Your goal: Transcribe the entries exactly. Start at the top, stop after the line with "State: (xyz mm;", and omit every picture.

[Data records]
::::::

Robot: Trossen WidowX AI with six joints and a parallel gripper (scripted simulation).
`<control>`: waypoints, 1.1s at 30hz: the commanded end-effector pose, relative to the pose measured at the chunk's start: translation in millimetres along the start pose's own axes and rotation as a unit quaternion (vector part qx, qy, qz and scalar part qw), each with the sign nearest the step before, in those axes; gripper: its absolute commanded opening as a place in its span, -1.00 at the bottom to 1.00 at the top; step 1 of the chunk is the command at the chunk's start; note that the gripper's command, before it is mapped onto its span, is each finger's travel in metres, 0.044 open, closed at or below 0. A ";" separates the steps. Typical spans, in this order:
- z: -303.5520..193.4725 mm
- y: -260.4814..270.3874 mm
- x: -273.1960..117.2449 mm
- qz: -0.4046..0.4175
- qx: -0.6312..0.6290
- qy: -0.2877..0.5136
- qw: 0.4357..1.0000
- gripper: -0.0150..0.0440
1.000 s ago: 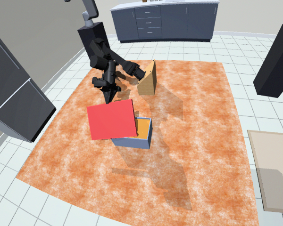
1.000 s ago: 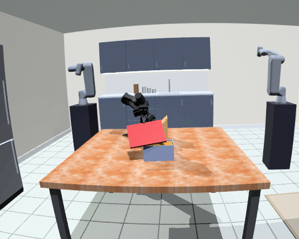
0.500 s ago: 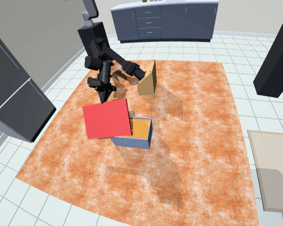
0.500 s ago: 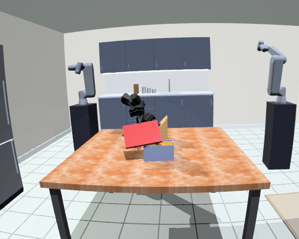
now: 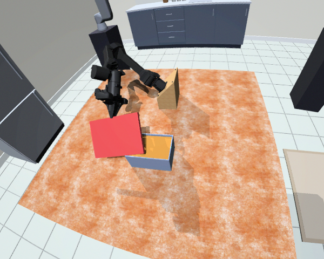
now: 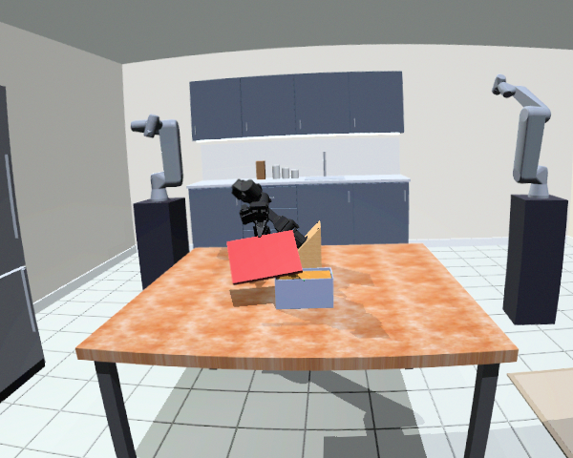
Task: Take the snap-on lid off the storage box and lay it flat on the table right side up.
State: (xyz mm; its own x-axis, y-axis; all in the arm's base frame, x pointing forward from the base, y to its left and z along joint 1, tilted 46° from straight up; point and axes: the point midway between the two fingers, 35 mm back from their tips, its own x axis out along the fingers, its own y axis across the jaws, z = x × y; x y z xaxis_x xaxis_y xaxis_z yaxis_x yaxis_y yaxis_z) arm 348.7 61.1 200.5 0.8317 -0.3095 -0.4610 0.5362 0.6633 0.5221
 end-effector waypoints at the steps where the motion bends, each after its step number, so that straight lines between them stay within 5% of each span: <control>1: 10.5 5.0 -3.3 0.010 0.002 0.001 1.000 -0.49; 33: 74.7 1.1 -8.0 0.010 0.002 0.000 1.000 -0.49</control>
State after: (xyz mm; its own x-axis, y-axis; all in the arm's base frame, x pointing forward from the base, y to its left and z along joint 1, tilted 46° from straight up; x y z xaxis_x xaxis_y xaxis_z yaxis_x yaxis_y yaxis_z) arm 352.5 15.0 247.9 0.8314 -0.3099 -0.4612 0.5369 0.6621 0.5228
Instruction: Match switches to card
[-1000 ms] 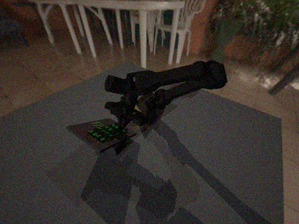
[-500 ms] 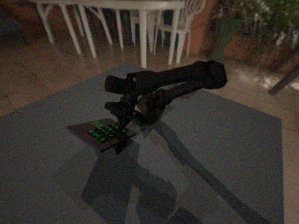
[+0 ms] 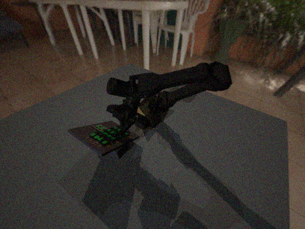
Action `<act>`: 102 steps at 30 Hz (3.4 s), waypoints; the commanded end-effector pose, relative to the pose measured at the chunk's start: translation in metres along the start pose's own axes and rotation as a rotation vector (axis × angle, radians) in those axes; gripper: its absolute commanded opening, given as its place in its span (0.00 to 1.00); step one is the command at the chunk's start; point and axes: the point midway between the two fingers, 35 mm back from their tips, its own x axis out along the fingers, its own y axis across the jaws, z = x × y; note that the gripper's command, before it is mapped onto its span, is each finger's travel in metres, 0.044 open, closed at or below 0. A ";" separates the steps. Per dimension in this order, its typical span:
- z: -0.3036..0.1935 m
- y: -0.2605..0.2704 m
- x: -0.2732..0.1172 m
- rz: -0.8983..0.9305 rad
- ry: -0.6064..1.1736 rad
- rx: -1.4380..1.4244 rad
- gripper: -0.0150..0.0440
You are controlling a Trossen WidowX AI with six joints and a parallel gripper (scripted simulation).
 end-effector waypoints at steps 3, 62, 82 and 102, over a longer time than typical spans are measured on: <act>-0.002 0.000 0.002 0.004 0.002 0.009 0.25; -0.002 -0.062 -0.026 -0.002 0.002 0.006 0.25; -0.002 -0.062 -0.007 -0.001 0.002 0.006 0.25; -0.002 -0.062 -0.002 0.000 0.001 0.006 0.25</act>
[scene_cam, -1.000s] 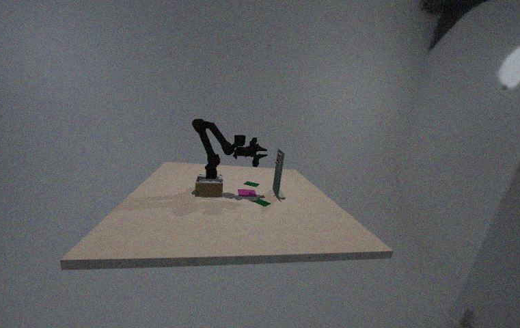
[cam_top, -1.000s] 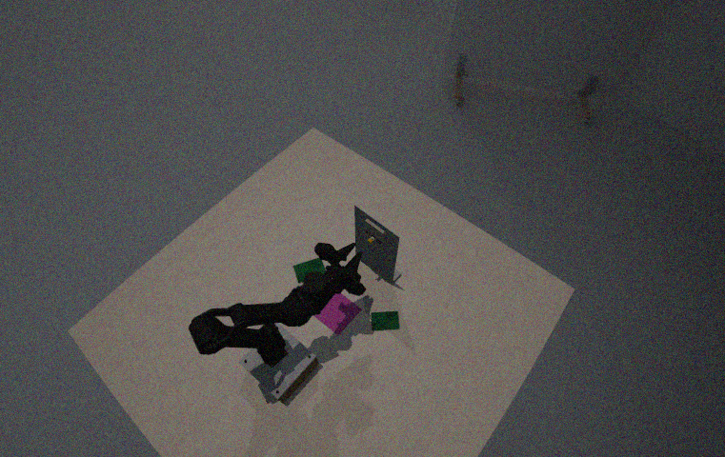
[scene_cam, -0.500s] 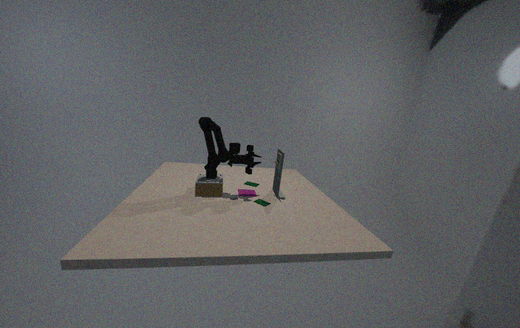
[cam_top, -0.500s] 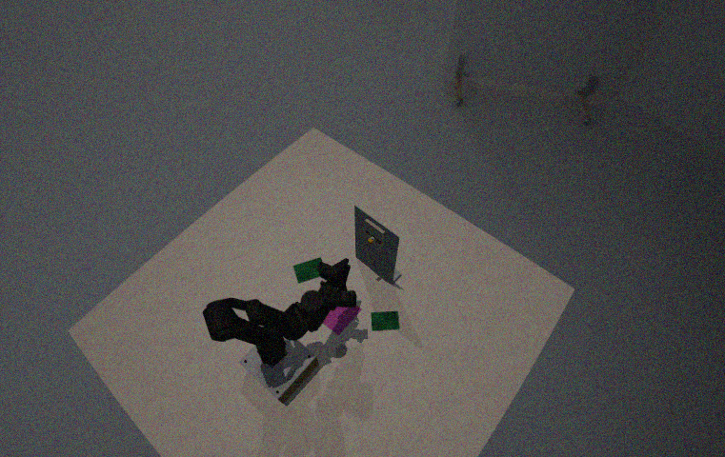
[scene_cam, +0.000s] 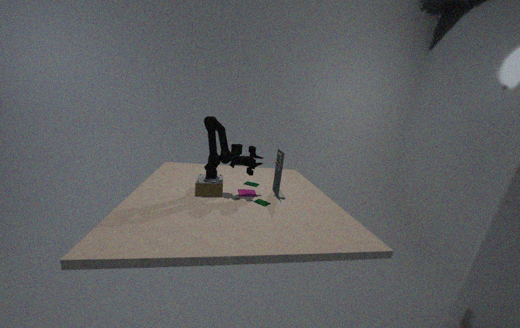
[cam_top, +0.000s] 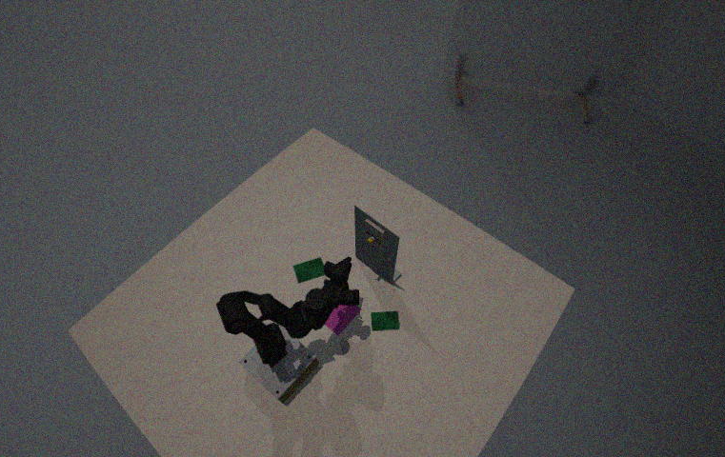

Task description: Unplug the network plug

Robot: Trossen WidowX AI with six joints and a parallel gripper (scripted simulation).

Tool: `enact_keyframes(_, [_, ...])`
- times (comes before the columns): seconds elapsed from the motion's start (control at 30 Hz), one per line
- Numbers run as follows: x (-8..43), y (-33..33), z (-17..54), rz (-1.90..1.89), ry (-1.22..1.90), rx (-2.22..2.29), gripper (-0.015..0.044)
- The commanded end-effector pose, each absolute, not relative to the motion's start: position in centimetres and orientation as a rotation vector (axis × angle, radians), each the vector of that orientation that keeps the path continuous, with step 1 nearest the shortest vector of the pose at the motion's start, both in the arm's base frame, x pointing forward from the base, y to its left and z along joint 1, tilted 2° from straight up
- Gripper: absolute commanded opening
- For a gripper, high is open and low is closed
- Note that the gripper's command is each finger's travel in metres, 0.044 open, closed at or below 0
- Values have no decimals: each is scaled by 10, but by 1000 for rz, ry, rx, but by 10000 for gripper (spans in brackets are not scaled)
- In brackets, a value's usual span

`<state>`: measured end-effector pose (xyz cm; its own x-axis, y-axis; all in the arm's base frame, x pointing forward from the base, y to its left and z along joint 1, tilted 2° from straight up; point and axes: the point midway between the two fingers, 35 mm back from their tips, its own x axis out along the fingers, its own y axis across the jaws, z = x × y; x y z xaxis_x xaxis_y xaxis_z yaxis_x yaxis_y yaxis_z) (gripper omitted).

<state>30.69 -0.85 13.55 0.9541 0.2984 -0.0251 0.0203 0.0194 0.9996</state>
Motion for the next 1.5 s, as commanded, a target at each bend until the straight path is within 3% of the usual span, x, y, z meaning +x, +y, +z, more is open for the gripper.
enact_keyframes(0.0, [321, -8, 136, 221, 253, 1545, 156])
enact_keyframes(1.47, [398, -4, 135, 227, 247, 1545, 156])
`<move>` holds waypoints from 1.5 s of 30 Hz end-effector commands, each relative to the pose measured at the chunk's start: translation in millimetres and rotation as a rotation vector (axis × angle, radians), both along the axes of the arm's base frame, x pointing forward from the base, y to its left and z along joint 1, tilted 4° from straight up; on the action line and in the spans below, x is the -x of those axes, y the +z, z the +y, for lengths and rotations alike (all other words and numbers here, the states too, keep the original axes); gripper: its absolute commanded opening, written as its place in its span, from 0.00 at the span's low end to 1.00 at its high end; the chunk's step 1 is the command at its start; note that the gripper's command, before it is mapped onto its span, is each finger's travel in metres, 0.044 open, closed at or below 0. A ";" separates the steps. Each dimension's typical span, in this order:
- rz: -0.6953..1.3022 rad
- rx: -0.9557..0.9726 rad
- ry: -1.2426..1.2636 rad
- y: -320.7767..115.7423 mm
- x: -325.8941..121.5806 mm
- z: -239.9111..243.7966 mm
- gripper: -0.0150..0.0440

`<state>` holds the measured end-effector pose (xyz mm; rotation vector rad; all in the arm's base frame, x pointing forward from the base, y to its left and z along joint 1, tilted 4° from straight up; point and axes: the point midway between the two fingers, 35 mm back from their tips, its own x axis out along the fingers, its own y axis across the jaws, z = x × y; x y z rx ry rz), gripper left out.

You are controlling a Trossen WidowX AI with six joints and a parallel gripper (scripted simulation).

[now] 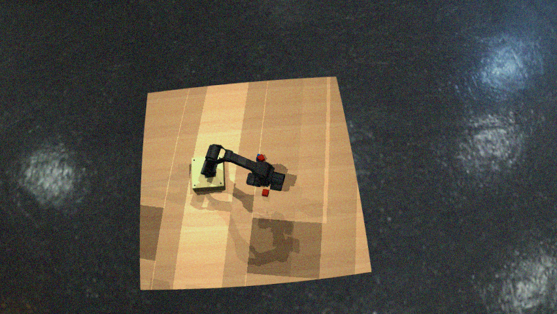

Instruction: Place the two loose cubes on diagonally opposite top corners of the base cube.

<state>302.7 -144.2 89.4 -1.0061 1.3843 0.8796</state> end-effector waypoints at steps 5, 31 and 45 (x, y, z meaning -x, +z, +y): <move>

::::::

Exercise result:
Robot: Trossen WidowX AI with six joints and a parallel gripper (scripted simulation).
`<control>`: waypoints, 1.1s at 30hz: the commanded end-effector pose, relative to the pose measured at the chunk's start: translation in millimetres along the start pose's own axes and rotation as a unit quaternion (vector part qx, qy, qz and scalar part qw), each with the sign nearest the step before, in those axes; gripper: its absolute commanded opening as a place in its span, -1.00 at the bottom to 1.00 at the top; step 1 of the chunk is the command at the chunk's start; note that the gripper's command, before it is mapped onto its span, is each finger's travel in metres, 0.044 open, closed at or below 0. A ";" separates the steps. Typical spans, in this order:
- z: -303.5520..193.4725 mm
- y: -260.4814..270.3874 mm
- x: -273.1960..117.2449 mm
- qz: -0.4046..0.4175
- qx: -0.6312..0.6290
- qy: -0.2877..0.5136
- qw: 0.4357..1.0000
- gripper: -0.0150..0.0440
1.000 s ago: 
1.000 s ago: 
0.500 s ago: 
0.500 s ago: 
now: 
now: 
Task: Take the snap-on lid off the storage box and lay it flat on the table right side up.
State: (xyz mm; its own x-axis, y-axis; all in the arm's base frame, x pointing forward from the base, y to its left and z along joint 1, tilted 46° from straight up; point and axes: the point midway between the two fingers, 35 mm back from their tips, its own x axis out along the fingers, its own y axis across the jaws, z = x × y; x y z xaxis_x xaxis_y xaxis_z yaxis_x yaxis_y yaxis_z) arm 348.7 61.1 200.5 0.8317 -0.3095 -0.4610 0.5362 0.6633 0.5221

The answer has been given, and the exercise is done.